Nov 07 18:33:35 machine-shoot--local--local-local-7d9f7-6t74v systemd[1]: Started System Logging Service.
root@machine-shoot--local--local-local-7d9f7-6t74v:/# journalctl -xe -u syslog.socket
-- Journal begins at Tue 2023-11-07 17:57:10 UTC, ends at Tue 2023-11-07 18:38:54 UTC. --
Nov 07 18:33:32 machine-shoot--local--local-local-7d9f7-6t74v systemd[1]: syslog.socket: Socket service syslog.service not loaded, refusing.
Nov 07 18:33:32 machine-shoot--local--local-local-7d9f7-6t74v systemd[1]: Failed to listen on Syslog Socket.
plkokanov commented 1 year ago

I have identified the reason for the error. Syslog logging on linux is comprised of a couple of components. The ones which are relevant for this issue are the following systemd units:

On the ubuntu OSes used for the shoot nodes in the E2E tests syslog.socket is not active by default and rsyslog.service and syslog.service do not exist. These get installed by the test code here: https://github.com/gardener/gardener-extension-shoot-rsyslog-relp/blob/36e7cd20441974b56a85dd89804fe42fdd772942/test/e2e/create_enabled_hibernate_reconcile_delete_test.go#L35-L36 The rsyslog.service unit is installed in a deactivated state before the syslog.service symlink is created.
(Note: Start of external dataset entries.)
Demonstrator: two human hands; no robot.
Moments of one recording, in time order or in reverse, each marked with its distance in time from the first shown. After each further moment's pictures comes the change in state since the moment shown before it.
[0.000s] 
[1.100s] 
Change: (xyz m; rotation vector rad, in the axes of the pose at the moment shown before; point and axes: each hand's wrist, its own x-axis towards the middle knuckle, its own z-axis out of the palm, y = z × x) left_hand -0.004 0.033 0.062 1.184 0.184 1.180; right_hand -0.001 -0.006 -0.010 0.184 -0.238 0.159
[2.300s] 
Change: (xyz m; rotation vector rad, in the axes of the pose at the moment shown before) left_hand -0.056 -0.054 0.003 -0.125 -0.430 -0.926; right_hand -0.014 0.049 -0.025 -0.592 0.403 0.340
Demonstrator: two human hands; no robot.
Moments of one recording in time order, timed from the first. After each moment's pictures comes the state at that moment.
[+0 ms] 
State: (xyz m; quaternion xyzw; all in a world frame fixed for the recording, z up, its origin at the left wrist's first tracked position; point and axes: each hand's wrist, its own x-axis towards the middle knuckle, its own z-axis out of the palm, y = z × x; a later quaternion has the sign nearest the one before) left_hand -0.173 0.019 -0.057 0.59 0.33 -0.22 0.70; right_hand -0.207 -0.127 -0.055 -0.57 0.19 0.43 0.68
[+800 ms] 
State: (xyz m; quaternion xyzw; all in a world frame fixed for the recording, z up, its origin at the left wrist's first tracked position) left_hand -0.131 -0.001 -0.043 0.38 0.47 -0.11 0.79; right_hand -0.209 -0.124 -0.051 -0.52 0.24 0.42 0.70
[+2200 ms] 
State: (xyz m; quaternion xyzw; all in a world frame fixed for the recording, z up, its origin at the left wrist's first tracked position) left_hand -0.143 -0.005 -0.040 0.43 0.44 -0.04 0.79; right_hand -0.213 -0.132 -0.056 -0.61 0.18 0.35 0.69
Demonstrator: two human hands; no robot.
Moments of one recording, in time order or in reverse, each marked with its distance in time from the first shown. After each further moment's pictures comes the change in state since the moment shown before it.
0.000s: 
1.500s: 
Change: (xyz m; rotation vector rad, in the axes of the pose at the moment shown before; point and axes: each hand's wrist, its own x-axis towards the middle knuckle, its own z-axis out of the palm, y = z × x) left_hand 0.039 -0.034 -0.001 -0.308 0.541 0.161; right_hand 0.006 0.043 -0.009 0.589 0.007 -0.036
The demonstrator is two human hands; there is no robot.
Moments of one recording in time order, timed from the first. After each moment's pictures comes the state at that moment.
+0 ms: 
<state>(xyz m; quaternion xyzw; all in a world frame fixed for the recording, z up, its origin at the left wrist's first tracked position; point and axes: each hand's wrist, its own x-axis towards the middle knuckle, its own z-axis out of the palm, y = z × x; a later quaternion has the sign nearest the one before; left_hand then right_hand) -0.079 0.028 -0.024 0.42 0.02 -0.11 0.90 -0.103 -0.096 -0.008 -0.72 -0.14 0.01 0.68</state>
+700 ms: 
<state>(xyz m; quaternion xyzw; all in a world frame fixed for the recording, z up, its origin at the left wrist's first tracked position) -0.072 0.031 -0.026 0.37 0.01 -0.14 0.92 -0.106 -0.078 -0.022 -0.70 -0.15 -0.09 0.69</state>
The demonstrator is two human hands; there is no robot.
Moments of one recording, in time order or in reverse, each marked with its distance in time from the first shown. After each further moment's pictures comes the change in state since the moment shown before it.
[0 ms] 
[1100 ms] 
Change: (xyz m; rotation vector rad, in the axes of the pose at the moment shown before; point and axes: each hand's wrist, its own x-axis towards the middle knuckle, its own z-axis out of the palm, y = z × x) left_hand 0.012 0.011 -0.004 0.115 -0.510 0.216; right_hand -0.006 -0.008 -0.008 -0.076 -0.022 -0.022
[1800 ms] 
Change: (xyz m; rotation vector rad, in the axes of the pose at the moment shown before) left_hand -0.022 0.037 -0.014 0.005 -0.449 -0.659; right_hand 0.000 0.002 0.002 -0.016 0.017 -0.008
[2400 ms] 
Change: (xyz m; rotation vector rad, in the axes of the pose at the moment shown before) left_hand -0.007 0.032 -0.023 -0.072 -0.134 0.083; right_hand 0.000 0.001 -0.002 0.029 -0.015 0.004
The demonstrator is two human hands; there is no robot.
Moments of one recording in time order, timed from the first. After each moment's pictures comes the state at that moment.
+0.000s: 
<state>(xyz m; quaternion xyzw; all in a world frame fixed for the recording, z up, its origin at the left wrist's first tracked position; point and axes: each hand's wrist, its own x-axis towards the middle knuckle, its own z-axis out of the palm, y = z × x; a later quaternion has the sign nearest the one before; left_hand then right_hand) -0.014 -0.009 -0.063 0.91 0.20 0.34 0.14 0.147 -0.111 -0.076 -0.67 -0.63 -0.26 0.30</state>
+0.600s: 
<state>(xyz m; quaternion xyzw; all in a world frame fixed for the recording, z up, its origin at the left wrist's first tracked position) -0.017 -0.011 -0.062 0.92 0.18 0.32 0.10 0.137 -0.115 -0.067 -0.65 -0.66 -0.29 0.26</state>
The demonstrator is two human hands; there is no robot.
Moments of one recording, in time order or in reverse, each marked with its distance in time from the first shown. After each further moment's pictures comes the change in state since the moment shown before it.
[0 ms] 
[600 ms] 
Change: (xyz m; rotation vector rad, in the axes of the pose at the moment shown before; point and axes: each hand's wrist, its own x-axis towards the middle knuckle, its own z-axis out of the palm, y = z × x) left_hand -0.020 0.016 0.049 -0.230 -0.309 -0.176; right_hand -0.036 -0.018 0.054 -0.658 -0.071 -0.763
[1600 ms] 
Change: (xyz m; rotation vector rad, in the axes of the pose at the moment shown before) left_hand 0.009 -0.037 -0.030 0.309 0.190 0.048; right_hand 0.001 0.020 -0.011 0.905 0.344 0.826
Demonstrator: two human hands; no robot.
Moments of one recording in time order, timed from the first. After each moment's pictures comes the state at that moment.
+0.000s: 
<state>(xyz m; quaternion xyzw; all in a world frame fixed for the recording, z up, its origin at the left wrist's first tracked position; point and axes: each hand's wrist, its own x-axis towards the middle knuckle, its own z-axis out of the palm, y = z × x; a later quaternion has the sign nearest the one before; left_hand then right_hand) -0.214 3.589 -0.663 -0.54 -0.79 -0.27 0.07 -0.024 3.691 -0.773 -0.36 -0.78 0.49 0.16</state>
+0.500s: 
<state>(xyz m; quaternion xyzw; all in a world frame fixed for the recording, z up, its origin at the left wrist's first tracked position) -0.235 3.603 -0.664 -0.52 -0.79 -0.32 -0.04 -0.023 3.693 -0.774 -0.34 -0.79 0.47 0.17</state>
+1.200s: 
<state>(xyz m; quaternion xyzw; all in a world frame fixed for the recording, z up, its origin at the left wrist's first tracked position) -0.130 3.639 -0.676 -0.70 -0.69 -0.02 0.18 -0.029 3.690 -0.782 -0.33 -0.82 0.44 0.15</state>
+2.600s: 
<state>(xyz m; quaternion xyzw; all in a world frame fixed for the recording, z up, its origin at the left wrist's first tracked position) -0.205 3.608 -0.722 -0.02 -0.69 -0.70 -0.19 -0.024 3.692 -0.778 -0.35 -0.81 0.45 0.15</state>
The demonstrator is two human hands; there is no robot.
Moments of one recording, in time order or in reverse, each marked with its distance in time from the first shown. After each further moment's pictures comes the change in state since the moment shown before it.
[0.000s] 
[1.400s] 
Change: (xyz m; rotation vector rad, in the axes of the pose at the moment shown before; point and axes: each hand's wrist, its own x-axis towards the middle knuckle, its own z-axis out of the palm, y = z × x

This means that there is a chance for the following script to run before syslog.service exists: https://github.com/gardener/gardener-extension-shoot-rsyslog-relp/blob/36e7cd20441974b56a85dd89804fe42fdd772942/charts/internal/rsyslog-relp-configurator/templates/configmap.yaml#L48 This will start rsyslog.service, however it will also start the syslog.socket unit, which errors when syslog.service is missing. It then reaches the maximum number of restarts and remains in na failed state. An additional restart either of rsyslog.service or syslog.socket after the syslog.service symlink is created is required to fix the problems.

One way to solve this issue would be to wait for the syslog.service symlink to exist before configuring and restart rsyslog.service, or to continuously attempt to start rsyslog.service if it is not currently running.